A Grace le dolía el brazo como si le hubieran dado un golpe malintencionado. No podía mantener la bandeja en equilibrio, tuvo que llevarla delante de ella, sujetándola con las dos manos.

No tuvo que vérselas con Maury cara a cara. Él le mandó una carta.

«Di que él te obligó a hacerlo. Di que tú no querías ir.»

Ella le contestó tres palabras: «Sí, quise ir». Iba a añadir: «Lo siento», pero se contuvo.

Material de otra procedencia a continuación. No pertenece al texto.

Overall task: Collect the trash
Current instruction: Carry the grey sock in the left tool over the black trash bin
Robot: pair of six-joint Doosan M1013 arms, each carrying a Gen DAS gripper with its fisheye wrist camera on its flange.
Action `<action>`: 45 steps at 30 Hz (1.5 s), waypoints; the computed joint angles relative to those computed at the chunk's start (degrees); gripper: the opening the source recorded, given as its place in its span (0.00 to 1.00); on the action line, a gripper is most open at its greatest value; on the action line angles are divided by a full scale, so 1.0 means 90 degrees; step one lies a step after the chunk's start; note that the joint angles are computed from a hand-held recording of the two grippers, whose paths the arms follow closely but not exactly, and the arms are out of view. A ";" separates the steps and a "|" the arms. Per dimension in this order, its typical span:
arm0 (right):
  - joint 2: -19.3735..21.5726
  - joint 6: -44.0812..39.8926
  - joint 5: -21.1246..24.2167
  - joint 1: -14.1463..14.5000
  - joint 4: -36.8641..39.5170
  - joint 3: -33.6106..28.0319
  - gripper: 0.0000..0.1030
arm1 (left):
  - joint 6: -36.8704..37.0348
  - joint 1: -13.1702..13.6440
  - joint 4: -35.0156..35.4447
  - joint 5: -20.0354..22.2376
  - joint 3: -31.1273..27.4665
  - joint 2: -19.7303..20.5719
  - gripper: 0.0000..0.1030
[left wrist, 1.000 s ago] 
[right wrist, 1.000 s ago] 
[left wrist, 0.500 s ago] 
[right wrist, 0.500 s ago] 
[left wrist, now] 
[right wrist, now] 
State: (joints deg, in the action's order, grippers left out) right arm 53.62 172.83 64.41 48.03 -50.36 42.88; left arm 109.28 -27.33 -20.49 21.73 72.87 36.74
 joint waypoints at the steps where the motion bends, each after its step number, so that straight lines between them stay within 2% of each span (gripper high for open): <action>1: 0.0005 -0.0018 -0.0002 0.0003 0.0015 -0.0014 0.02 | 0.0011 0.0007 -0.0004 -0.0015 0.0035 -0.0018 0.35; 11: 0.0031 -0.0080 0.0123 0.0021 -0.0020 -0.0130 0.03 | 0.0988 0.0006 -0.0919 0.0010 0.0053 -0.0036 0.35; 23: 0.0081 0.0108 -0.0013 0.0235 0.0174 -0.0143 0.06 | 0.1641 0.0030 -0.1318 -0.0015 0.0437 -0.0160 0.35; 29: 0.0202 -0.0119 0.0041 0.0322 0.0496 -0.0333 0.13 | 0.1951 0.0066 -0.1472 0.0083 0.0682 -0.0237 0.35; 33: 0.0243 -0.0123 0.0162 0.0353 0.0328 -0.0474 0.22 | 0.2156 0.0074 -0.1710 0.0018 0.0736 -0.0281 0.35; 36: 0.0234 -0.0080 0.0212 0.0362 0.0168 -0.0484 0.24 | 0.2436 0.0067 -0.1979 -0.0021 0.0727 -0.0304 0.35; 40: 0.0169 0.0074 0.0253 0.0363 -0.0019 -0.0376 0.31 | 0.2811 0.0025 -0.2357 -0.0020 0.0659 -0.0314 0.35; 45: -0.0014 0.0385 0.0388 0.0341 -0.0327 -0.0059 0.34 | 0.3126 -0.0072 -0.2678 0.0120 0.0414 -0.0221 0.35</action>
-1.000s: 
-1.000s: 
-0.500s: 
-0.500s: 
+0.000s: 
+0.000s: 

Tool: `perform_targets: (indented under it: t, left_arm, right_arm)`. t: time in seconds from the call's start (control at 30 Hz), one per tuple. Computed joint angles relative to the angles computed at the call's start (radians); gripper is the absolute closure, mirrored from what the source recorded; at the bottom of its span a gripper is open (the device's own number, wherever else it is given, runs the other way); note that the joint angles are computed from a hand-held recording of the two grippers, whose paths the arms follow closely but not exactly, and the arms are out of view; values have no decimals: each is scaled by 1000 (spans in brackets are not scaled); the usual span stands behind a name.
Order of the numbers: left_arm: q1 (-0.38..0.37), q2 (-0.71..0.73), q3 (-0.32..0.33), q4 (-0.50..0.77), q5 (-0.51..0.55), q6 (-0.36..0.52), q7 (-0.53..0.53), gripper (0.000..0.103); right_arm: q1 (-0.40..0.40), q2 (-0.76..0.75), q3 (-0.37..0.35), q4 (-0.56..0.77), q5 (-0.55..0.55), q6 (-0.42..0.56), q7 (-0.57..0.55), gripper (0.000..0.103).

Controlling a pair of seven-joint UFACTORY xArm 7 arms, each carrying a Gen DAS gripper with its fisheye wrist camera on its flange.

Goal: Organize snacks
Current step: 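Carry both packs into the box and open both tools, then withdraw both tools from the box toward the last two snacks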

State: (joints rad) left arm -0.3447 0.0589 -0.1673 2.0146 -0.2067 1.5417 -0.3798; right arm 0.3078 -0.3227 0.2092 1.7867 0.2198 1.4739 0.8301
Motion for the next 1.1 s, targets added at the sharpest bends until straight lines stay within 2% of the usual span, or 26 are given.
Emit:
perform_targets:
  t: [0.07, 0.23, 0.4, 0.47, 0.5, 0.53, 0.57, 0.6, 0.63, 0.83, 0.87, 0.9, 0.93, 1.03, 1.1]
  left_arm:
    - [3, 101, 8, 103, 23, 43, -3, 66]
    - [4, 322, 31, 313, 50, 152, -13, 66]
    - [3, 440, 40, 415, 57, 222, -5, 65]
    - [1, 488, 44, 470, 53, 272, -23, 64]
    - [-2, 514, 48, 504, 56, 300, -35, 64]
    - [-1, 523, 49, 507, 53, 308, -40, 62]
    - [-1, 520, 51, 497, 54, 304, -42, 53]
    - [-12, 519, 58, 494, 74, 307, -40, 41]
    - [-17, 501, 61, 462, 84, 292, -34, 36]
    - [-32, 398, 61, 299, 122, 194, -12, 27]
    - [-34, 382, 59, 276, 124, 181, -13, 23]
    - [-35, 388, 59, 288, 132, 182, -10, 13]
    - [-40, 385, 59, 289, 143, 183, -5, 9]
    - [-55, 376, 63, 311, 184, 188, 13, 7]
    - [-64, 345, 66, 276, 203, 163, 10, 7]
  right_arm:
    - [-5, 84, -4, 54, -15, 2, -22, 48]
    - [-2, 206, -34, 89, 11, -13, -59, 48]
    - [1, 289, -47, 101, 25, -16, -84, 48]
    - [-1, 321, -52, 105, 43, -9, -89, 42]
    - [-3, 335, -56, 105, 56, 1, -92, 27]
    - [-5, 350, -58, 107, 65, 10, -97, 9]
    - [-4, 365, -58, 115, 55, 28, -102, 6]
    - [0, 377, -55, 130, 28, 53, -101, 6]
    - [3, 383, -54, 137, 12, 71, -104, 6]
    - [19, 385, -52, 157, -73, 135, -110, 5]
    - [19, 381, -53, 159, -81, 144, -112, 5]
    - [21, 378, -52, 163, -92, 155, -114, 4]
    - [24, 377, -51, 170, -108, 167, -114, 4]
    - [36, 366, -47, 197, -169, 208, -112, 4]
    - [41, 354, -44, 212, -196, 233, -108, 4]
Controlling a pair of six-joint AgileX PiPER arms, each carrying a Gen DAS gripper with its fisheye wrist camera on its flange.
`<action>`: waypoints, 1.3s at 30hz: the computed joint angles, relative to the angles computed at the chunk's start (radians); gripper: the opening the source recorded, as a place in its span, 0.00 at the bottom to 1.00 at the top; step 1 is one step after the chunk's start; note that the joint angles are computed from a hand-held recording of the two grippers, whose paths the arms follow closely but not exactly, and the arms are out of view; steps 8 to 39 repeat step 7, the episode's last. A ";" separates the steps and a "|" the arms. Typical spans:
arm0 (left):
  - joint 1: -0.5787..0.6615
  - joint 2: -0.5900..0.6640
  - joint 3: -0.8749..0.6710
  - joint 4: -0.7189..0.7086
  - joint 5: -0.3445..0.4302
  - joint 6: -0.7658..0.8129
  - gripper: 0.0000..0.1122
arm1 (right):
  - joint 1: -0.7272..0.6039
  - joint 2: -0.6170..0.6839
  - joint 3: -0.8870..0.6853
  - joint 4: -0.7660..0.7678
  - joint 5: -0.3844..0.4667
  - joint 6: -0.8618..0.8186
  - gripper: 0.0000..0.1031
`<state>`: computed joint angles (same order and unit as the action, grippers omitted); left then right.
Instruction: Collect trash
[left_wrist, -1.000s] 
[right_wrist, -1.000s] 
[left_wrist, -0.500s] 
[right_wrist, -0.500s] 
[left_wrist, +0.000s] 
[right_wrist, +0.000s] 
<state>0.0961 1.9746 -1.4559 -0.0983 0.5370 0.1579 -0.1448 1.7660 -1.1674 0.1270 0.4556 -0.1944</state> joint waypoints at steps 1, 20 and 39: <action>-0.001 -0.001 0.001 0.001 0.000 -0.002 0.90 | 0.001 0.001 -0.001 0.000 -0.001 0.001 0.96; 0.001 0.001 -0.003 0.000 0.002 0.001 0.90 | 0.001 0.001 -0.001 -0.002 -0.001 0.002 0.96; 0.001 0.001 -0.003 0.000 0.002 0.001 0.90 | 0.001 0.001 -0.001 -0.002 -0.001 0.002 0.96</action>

El señor Travers fue a verla a la posada. Estuvo correcto, formal, firme, distante y nada antipático. Ahora lo veía en circunstancias que demostraba lo que era. Un hombre capaz de hacerse cargo de la situación, capaz de poner las cosas en su sitio. Dijo que era muy triste, que todos estaban muy tristes, pero que el alcoholismo era algo tremendo. Cuando la señora Travers estuviera un poco mejor se la llevaría de viaje, de vacaciones, a algún sitio de clima templado.

Después dijo que tenía que marcharse, tenía muchas cosas que hacer. En el momento de darle la mano dejó en ella un sobre.

«Todos esperamos que hagas buen uso de esto», dijo.

El cheque era de mil dólares. De inmediato pensó en devolverlo o en hacerlo trizas y todavía hoy cree que habría sido un gesto de dignidad. Pero al final, claro, le faltó valor. En aquellos tiempos ese dinero era suficiente para empezar una nueva vida.